Were you interested in reading this article because I titled it, "Ingroup-Outgroup Christians"? This article is about those other Christians over there who do ingroup-outgroup behavior – we're not like them.

BEYOND FELT NEEDS

When Jesus went to the cross, was he expressing his felt needs? I don't think this explains what he did. He went beyond his needs of food and sleep and companionship.

I feel justified in criticizing people I don't like. They deserve it. But, my attitude doesn't help my enemies. It may not hurt them, and it satisfies my felt needs, but this behavior isn't spiritual.

If we want to feed our spiritual needs, we need to be honest with ourselves. It's easy to rationalize our animal behavior and call it spiritual behavior. We feel happy, but we don't grow.

We don't grow because our ingroup-outgroup behavior is like a dam on the river of spiritual growth. A very small sin dams up a lake of good things. It looks so small and inconsequential. We don't see all the good things that would come if we removed the dam, because all we see is how small the dam is. It's okay. Leave it alone. I'd feel lost without it.

WHAT Do We REPLACE It With?

One way to go beyond felt needs is to do difficult things. Go hungry and give our food to others. Stay up nights tending to the sick. Don't collect bright shinny objects or expensive digital cameras.

At a wedding, don't migrate to our cluster of friends. Welcome strangers. Don't shoot intruders. Love those who are hard to love. Speak well of our outgroups. Instead of looking for differences, look for what values and desires you share with others.

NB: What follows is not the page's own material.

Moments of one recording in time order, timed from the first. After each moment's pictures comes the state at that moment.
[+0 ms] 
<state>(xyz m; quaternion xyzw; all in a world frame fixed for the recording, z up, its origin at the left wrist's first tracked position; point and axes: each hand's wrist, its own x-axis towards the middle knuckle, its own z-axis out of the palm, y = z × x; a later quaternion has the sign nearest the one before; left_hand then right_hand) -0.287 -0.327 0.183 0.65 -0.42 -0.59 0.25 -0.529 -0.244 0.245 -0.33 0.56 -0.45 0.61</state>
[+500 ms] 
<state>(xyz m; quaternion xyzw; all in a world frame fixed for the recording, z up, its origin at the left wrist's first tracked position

A child who sucks his thumb at age twelve could occupy his hands with something more constructive. I think peacemaking with our outgroups is a way of redirecting our energy. It is difficult, and it transforms us.

I think personal transformation is the opposite of ingroup-outgroup behavior.

When we ingroup-outgroup, we see ourselves reflected in the people around us. "Who am I? I'm like my friends." Or, "I not like those people over there." We focus on what's outside us.

It takes courage to face the challengers inside ourselves. I vacillate between getting irritated at others for not being who I think they should be, and looking inward at myself and getting irritated at myself for not being who I should be. I can actually get irritated at ingroup-ougroup Christians, and tell myself that I'm not like them. I roll this comforting thought around in my mind – until I realize my thoughts are just copying what they are doing.

If I gain my sense of affirmation from the transformational process I recognize inside myself, than I might wean myself away from ingroup-outgroup behavior. I don't need it.


Comments

1 Ryan Bruce (April 18, 2008 at 11:38 AM)

Yes, I have experienced this.

2 Ryan Eckerson (April 18, 2008 at 11:39 AM)

These are good thoughts. Thanks for sharing!